# Contents or Property Insurance for Renters



## Caribbean Cat (May 2, 2013)

Does anyone know a good international or Mexican insurance company that will insure contents only for renters? I live in Tulum, Mexico, and I do not know anyone that has this type of insurance policy.


----------



## citlali (Mar 4, 2013)

Ask AXA but make sure it is worth your while, you need photos, receipts and or facturas, apaisals and so on.. so good luck,


----------



## Caribbean Cat (May 2, 2013)

Thank you Citlali,
When my husband and I moved here in late 2007 / early 2008, none of the Realtor's here in Tulum recommended getting property insurance or even homeowners insurance.
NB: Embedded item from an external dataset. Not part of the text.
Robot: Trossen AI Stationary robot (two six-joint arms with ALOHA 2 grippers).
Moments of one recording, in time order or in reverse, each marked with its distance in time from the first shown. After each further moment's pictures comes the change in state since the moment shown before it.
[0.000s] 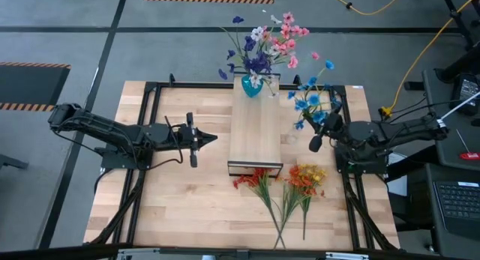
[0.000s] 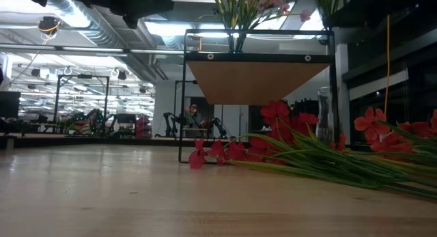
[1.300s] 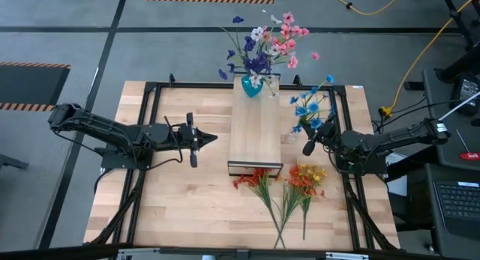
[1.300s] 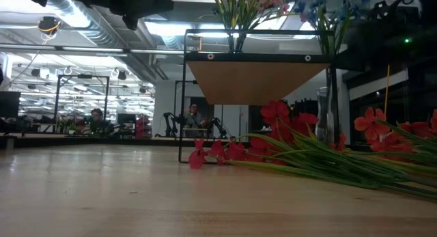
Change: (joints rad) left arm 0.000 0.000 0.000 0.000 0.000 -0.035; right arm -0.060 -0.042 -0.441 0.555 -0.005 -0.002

Homeowners insurance has improved over the years, but I have not heard any development in property insurance for a renter. The advice that I was given for property insurance as a renter was to put sticks in my windows and start a savings account! I believe that may still be the best advice. Thank you!


----------



## TundraGreen (Jul 15, 2010)

Caribbean Cat said:


> Thank you Citlali,
> When my husband and I moved here in late 2007 / early 2008, none of the Realtor's here in Tulum recommended getting property insurance or even homeowners insurance. Homeowners insurance has improved over the years, but I have not heard any development in property insurance for a renter. The advice that I was given for property insurance as a renter was to put sticks in my windows and start a savings account! I believe that may still be the best advice. Thank you!


I don't carry house insurance. There is nothing much to burn. The only thing portable that I would mind losing is a computer. And I just back it up and figure if it is stolen, I get to buy a new one.


----------